● PROBLEM DETAILS: Copy all lines below that use the word "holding".

Collected data
------------------------

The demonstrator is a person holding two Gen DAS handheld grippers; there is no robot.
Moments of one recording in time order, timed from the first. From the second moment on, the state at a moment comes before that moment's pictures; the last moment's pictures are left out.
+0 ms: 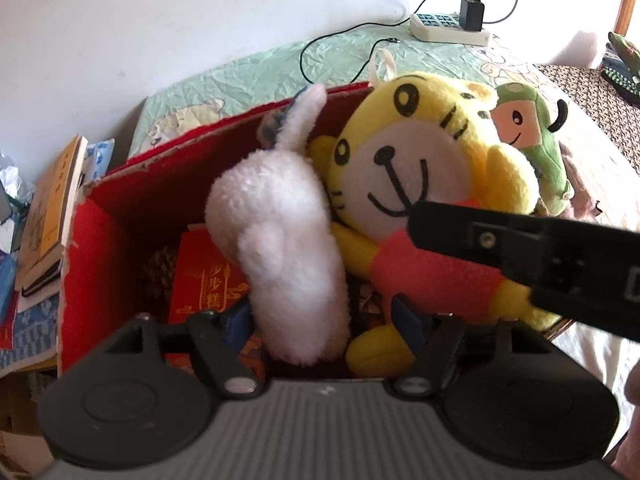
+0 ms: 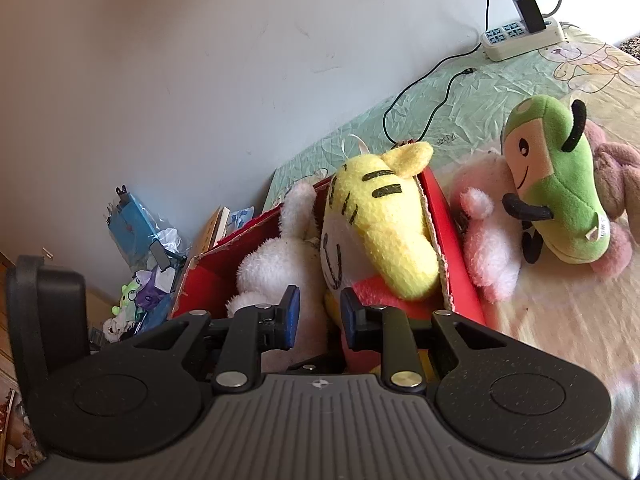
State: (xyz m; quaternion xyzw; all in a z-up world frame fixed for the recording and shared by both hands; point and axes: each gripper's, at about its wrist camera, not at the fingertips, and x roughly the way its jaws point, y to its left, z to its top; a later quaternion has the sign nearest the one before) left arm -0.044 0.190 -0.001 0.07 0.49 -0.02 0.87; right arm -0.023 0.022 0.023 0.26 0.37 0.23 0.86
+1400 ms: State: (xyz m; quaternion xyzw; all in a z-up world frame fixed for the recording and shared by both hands) left arm -0.076 0.201 0.015 0.06 0.48 0.04 0.88; right arm -0.050 0.012 0.024 0.28 0.35 0.22 0.87
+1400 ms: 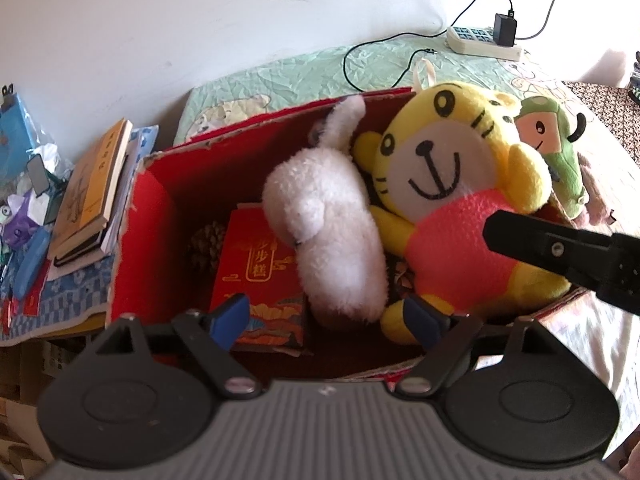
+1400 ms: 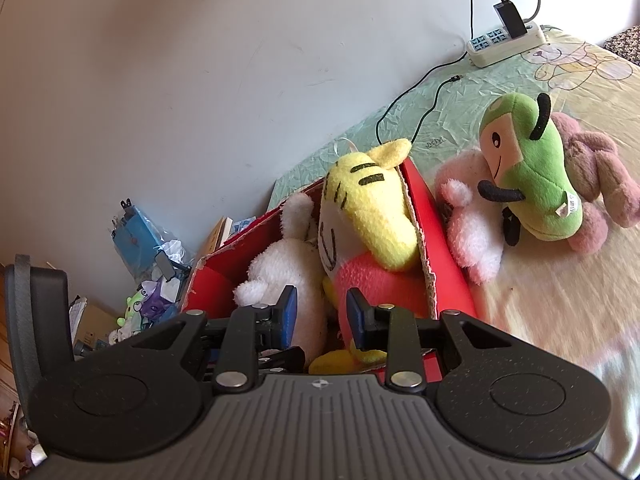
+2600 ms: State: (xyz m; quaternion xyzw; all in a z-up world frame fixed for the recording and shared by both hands) left arm -0.089 0.203 0.033 0.06 0.46 0.05 0.89; right arm -0.064 -0.006 0.031 0.28 0.33 0.22 0.88
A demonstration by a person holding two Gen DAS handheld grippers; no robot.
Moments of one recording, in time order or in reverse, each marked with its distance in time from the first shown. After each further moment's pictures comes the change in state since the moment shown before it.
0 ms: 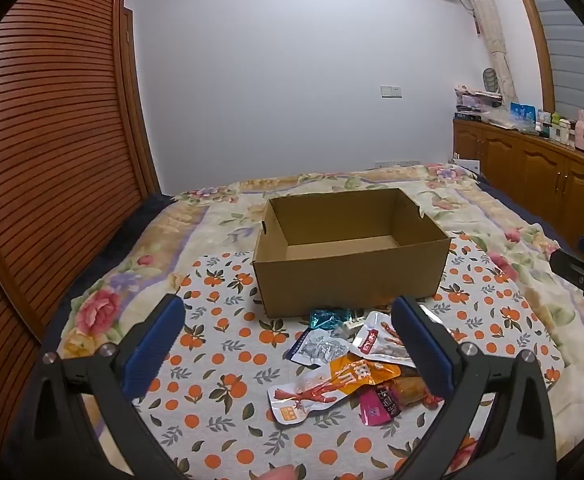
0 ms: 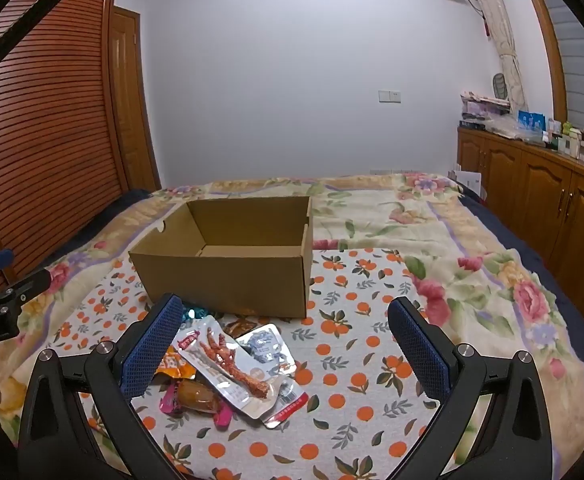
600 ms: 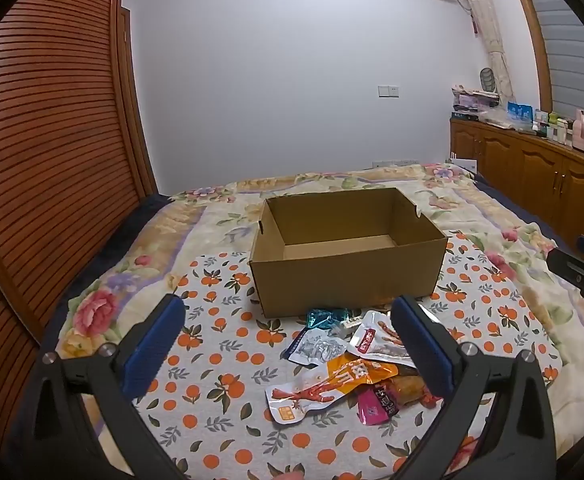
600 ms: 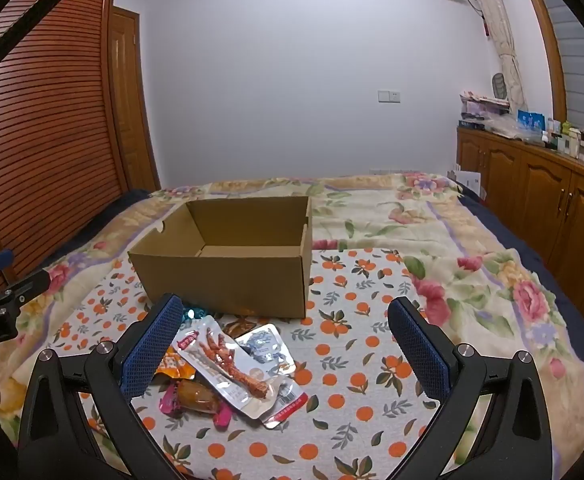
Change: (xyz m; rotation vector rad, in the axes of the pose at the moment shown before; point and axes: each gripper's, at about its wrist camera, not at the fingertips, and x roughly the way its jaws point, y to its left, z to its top) left arm 0.000 0.000 0.000 0.001 -0.006 0.003; right arm 0.000 0.000 0.000 0.000 -0.003 0.000
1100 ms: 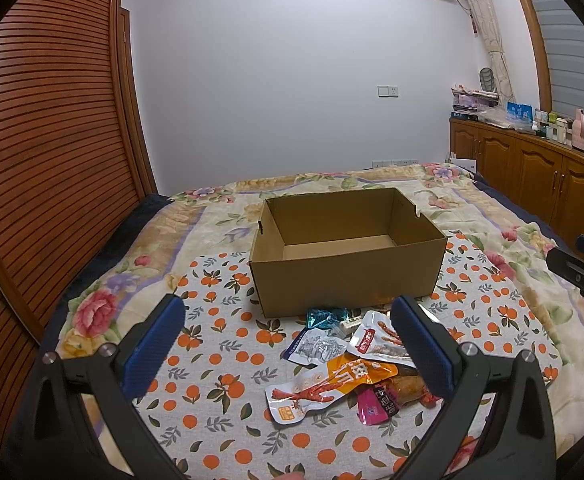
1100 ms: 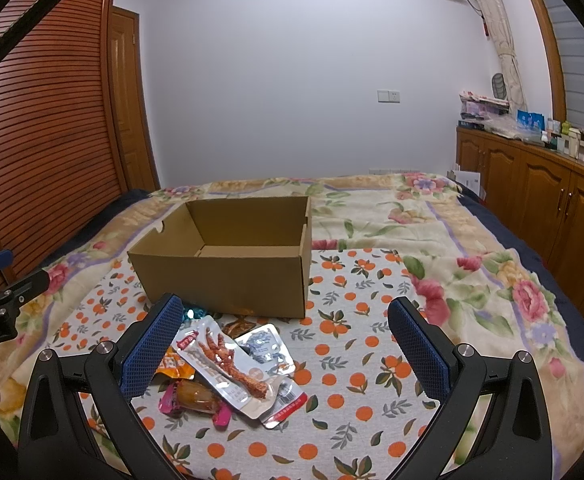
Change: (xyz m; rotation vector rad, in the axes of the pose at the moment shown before) left arm -0.002 -0.002 0.001 -0.001 0.001 -0.003; right arm 0.000 0.000 0.000 0.000 0.001 0.000
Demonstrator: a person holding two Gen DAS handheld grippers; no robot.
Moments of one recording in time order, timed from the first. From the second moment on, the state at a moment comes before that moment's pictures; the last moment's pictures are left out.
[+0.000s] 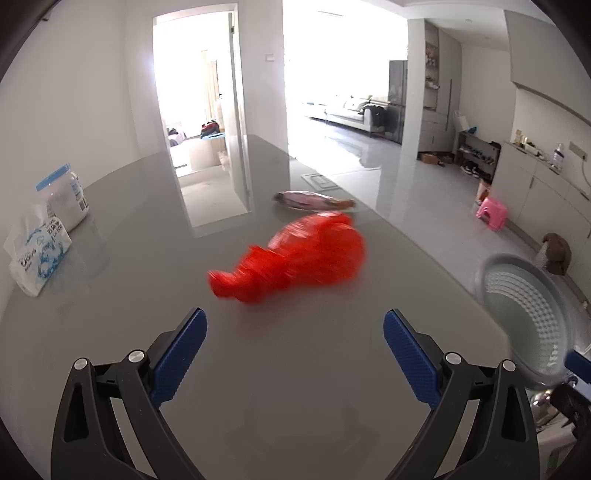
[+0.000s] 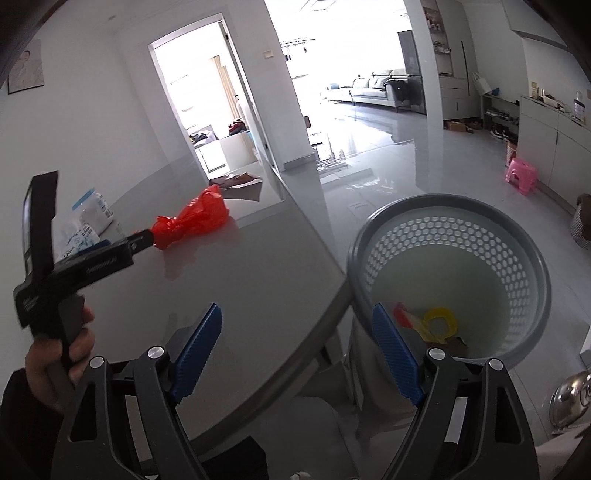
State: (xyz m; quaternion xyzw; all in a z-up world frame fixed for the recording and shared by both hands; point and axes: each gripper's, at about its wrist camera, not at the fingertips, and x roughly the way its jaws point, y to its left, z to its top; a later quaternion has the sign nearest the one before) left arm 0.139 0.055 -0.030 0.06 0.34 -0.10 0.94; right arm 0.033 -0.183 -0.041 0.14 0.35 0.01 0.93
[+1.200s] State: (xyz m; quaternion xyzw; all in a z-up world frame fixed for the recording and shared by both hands) left arm 0.243 0.074 -0.076 0.02 0.42 -0.13 0.90; right arm 0.080 -0.153 -0.045 0.15 0.39 0.04 0.91
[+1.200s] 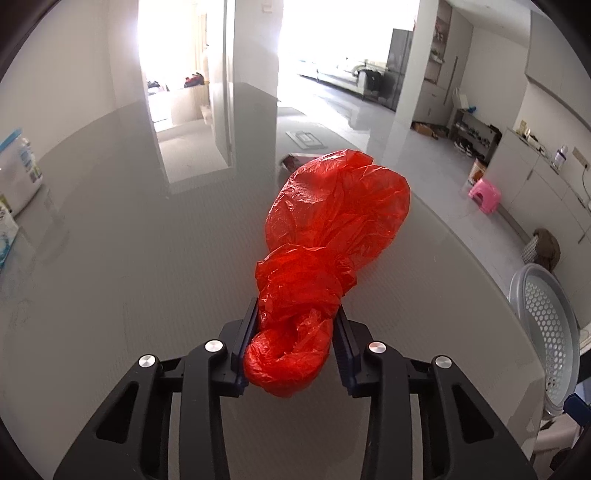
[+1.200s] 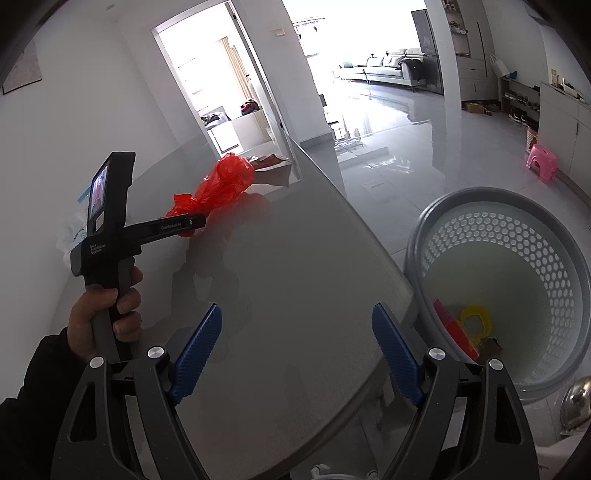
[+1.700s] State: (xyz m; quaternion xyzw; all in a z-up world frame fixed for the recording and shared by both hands) left arm 0.240 0.101 -0.043 0.03 0.34 -0.04 0.94; right arm 0.181 -0.124 -0.017 0.07 0.36 0.07 0.93
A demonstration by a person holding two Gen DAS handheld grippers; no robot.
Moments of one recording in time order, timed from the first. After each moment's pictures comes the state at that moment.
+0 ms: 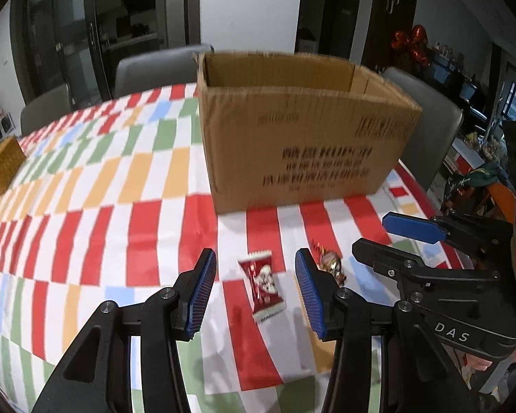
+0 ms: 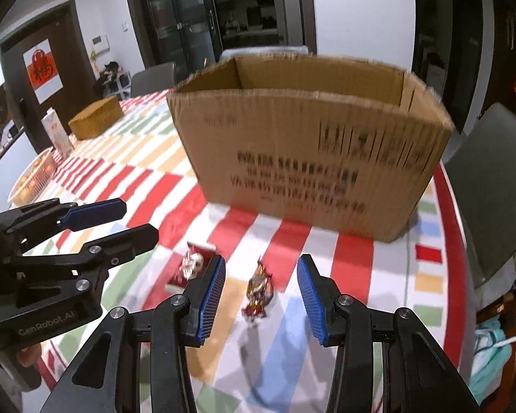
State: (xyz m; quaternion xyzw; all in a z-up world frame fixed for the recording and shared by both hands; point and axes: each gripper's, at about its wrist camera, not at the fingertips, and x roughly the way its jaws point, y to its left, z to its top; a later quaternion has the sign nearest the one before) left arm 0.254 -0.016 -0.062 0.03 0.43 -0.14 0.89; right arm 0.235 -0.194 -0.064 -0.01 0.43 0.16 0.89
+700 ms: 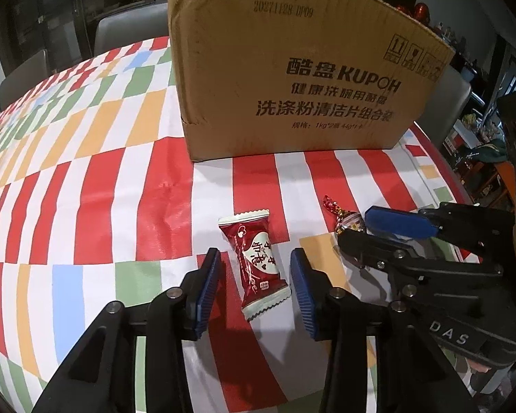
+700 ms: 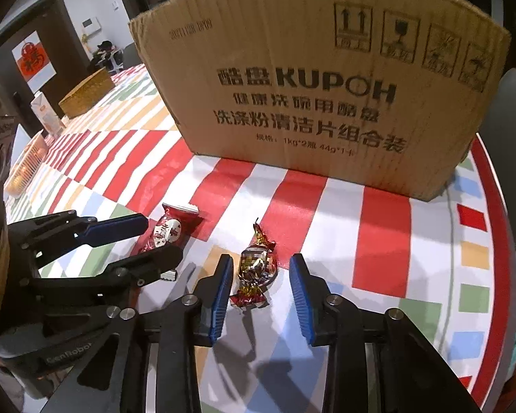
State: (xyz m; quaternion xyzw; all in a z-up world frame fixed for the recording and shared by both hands) left arm 0.280 -0.030 -0.126 0.03 0.49 -0.16 0.86; right arm 0.260 -0.184 -0.122 0.00 0.49 0.17 0.86
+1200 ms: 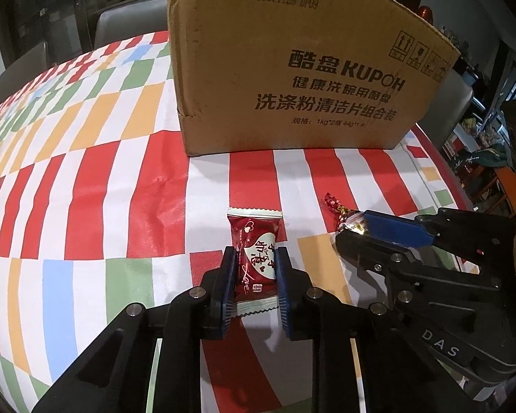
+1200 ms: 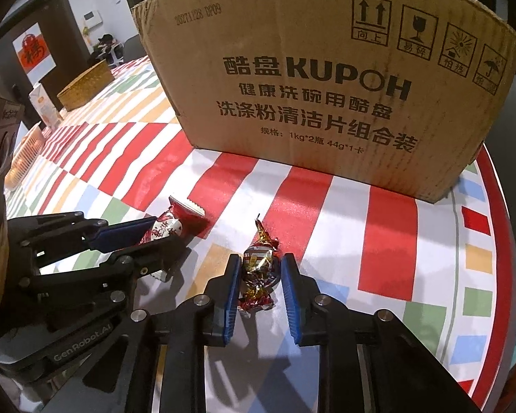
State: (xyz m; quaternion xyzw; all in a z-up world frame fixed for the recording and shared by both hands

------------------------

● OUTPUT FOR THIS EXERCISE:
The demonstrator is a person holding two Gen DAS handheld grippers; there is no robot.
A demonstration by a person holding two Gen DAS handheld grippers; no robot.
Demonstrator: a person holding two Gen DAS handheld grippers; no robot.
A demonstration by a person holding two Gen DAS handheld grippers; no robot.

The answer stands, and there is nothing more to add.